From House Beautiful

Grab your binoculars, because star watchers are in for an out-of-this-world treat this week when Venus and Saturn will appear to "kiss" each another in an infrequent astronomical event.

The two planets won't actually lock lips—or even touch. What you will witness is a conjunction, which NASA defines as "when two or more stars or planets appear to come close together in the sky." By "close," NASA means Venus and Saturn will be separated by no more than a few finger widths when you hold up your hand in the night sky.
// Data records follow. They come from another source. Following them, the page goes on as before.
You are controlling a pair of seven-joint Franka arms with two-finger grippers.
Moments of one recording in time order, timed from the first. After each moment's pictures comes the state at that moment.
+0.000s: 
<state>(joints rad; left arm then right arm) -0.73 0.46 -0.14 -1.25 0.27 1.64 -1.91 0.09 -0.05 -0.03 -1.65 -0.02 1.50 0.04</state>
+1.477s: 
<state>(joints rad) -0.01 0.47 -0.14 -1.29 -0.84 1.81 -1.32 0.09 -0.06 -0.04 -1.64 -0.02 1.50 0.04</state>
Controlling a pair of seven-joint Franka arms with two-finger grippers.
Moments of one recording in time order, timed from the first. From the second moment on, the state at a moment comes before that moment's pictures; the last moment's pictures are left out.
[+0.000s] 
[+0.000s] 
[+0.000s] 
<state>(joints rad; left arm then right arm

This dance of the planets is not a fast show. It will take place over five nights, beginning on Dec. 9. Venus will appear less than two degrees from its neighbor on both Tuesday and Wednesday. To identify the cloud-swaddled planet, look southwest in the sky as evening twilight concludes. That's about 5:50 PM ET for Washington, D.C. residents, according to NASA.
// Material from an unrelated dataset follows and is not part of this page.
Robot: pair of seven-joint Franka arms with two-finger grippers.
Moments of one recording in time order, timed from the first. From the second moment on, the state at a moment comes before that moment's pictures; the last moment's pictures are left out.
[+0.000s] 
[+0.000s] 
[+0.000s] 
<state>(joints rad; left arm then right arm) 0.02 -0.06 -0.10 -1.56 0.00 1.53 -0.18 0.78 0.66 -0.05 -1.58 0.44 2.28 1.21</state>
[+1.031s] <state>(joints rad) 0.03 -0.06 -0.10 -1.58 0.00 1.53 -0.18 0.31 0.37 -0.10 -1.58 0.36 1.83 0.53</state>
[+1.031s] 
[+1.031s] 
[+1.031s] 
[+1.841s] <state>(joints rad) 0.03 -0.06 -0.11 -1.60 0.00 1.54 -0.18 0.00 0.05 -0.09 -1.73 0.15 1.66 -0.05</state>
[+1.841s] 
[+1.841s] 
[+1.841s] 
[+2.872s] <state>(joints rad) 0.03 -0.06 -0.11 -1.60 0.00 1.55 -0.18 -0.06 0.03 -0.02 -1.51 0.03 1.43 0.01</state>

Photo credit: NASA/JPL-Caltech

Venus will rise high each day as the two planets skim by one another. Interestingly enough, what you will witness in the sky is impacted by Earth's orbit. "Some of the motion of the planets in the sky is due to Earth's own motion around the sun rather than the planets' motions themselves," NASA writes on its "Skywatching Tips" blog.

While Venus kissing Saturn is not rare, it is infrequent. The next time the planets will kiss is Feb. 6, 2021, but that conjunction will be "very difficult" to see, according to When Curves Line Up. You'll have to wait until March 29, 2022 to see this show so easily again, so look for it now if you can.